**ASSIGNMENT**:
Repeat each entry below exactly as it stands.

**GIVEN RECORDS**:
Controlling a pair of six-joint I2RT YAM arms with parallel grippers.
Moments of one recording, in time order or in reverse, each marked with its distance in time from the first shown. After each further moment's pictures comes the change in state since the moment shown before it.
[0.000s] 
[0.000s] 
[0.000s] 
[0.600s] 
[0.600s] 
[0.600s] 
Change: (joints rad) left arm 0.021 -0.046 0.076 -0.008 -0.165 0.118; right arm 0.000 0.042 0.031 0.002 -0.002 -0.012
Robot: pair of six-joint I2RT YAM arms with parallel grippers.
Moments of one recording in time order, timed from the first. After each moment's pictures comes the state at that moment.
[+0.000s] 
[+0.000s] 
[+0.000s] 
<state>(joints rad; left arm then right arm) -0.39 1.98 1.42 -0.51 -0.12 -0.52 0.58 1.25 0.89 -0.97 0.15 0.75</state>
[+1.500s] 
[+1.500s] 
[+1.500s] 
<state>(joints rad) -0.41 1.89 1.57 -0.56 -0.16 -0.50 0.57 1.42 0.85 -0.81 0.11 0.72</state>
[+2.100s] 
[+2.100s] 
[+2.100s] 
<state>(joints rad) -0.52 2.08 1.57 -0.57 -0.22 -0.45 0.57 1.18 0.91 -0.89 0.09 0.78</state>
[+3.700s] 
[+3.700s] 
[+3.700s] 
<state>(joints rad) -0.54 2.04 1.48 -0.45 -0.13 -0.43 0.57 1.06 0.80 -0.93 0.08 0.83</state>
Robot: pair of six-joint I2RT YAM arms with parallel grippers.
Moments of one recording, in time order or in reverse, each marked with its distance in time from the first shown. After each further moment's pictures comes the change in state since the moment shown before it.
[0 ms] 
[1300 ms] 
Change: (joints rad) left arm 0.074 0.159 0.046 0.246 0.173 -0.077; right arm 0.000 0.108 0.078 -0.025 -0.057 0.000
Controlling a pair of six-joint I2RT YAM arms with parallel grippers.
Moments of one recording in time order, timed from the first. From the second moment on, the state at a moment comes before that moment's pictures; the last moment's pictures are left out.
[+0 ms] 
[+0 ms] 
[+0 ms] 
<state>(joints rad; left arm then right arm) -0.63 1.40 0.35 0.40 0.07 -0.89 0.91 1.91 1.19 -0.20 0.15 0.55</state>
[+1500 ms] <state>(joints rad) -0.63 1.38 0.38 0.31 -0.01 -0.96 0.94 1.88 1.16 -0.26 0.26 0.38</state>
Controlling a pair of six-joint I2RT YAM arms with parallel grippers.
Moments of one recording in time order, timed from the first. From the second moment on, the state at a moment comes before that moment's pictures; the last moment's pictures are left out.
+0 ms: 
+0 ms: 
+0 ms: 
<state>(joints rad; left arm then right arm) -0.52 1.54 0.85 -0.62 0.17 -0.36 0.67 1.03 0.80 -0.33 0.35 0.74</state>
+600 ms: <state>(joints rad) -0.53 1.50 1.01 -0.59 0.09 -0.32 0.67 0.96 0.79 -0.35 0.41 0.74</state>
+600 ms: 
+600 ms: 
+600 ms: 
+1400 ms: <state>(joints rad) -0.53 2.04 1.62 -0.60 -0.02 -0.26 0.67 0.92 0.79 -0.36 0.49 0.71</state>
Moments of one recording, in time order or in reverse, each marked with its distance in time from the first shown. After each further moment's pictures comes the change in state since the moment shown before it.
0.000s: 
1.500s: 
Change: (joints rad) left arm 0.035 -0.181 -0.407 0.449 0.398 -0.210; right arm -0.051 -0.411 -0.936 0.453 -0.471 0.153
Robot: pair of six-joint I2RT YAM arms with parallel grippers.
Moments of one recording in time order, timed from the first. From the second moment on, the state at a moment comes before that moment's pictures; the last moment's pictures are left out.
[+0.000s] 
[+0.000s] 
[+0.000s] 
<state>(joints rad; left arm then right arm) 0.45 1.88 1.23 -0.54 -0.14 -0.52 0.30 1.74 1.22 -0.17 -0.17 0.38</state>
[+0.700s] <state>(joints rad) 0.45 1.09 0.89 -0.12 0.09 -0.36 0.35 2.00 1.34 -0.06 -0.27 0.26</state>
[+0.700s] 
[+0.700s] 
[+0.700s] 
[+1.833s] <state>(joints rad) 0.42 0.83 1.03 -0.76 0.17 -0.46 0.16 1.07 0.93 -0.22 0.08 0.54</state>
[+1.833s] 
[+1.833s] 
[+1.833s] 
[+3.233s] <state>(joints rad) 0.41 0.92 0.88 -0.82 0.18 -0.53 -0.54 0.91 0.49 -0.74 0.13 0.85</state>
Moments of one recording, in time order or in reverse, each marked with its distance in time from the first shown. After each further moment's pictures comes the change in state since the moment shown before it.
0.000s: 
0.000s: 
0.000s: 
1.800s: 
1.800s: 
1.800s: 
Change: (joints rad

**WRITTEN RESPONSE**:
Controlling a pair of six-joint I2RT YAM arms with parallel grippers.
Moments of one recording, in time order or in reverse, each marked with its distance in time from the first shown. After each further moment's pictures comes the change in state since the moment shown before it.
[0.000s] 
[0.000s] 
[0.000s] 
[0.600s] 
[0.600s] 
[0.600s] 
Change: (joints rad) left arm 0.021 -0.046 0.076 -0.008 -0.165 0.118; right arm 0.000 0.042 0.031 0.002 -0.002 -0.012
Robot: pair of six-joint I2RT YAM arms with parallel grippers.
Moments of one recording in time order, timed from the first. After each moment's pictures comes the state at that moment.
[+0.000s] 
[+0.000s] 
[+0.000s] 
<state>(joints rad; left arm then right arm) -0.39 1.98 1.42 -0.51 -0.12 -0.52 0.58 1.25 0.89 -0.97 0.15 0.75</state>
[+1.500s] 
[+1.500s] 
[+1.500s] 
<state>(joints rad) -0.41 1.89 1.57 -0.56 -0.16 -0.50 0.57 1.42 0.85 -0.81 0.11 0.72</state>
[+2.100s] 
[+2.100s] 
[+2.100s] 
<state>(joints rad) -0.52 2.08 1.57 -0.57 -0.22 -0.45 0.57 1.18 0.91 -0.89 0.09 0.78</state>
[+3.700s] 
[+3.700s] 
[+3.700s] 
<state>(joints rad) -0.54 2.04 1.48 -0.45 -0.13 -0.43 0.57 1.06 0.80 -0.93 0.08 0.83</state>
Robot: pair of six-joint I2RT YAM arms with parallel grippers.
Moments of one recording, in time order or in reverse, each marked with its distance in time from the first shown. After each further moment's pictures comes the change in state since the moment shown before it.
[0 ms] 
[1300 ms] 
Change: (joints rad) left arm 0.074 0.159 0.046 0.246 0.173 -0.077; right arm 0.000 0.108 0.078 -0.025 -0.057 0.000
Controlling a pair of six-joint I2RT YAM arms with parallel grippers.
Moments of one recording in time order, timed from the first. From the second moment on, the state at a moment comes before that moment's pictures; the last moment's pictures are left out.
[+0 ms] 
[+0 ms] 
[+0 ms] 
<state>(joints rad; left arm then right arm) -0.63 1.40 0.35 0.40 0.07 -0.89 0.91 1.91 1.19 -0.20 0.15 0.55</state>
[+1500 ms] <state>(joints rad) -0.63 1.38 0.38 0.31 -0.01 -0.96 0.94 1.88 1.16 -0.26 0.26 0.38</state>
Controlling a pair of six-joint I2RT YAM arms with parallel grippers.
Moments of one recording in time order, timed from the first. From the second moment on, the state at a moment comes before that moment's pictures; the last moment's pictures are left out.
+0 ms: 
+0 ms: 
+0 ms: 
<state>(joints rad; left arm then right arm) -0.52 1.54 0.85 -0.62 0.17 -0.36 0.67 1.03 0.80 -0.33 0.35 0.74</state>
+600 ms: <state>(joints rad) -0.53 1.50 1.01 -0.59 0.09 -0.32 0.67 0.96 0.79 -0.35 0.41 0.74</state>
+600 ms: 
+600 ms: 
+600 ms: 
+1400 ms: <state>(joints rad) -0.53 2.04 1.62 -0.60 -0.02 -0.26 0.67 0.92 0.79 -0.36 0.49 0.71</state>
Moments of one recording, in time order or in reverse, each marked with its distance in time from the first shown. After each further moment's pictures comes the change in state since the moment shown before it.
0.000s: 
1.500s: 
Change: (joints rad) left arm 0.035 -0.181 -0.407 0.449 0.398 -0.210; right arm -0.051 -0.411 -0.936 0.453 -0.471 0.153
Robot: pair of six-joint I2RT YAM arms with parallel grippers.
Moments of one recording in time order, timed from the first. From the second moment on, the state at a moment comes before that moment's pictures; the last moment's pictures are left out.
[+0.000s] 
[+0.000s] 
[+0.000s] 
<state>(joints rad; left arm then right arm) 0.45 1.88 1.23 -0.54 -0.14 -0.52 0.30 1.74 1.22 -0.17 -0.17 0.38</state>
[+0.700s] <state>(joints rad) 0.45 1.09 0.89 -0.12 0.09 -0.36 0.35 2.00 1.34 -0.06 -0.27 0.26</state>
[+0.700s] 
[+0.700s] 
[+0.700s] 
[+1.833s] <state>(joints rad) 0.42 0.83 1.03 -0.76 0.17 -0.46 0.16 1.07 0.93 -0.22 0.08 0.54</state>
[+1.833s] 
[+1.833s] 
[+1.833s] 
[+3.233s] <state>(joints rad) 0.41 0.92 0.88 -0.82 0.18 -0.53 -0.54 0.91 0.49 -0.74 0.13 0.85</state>
Moments of one recording, in time order or in reverse, each marked with its distance in time from the first shown. After each further moment's pictures comes the change in state since the moment shown before it.
0.000s: 
0.000s: 
0.000s: 
1.800s: 
1.800s: 
1.800s: 
Change: (joints rad

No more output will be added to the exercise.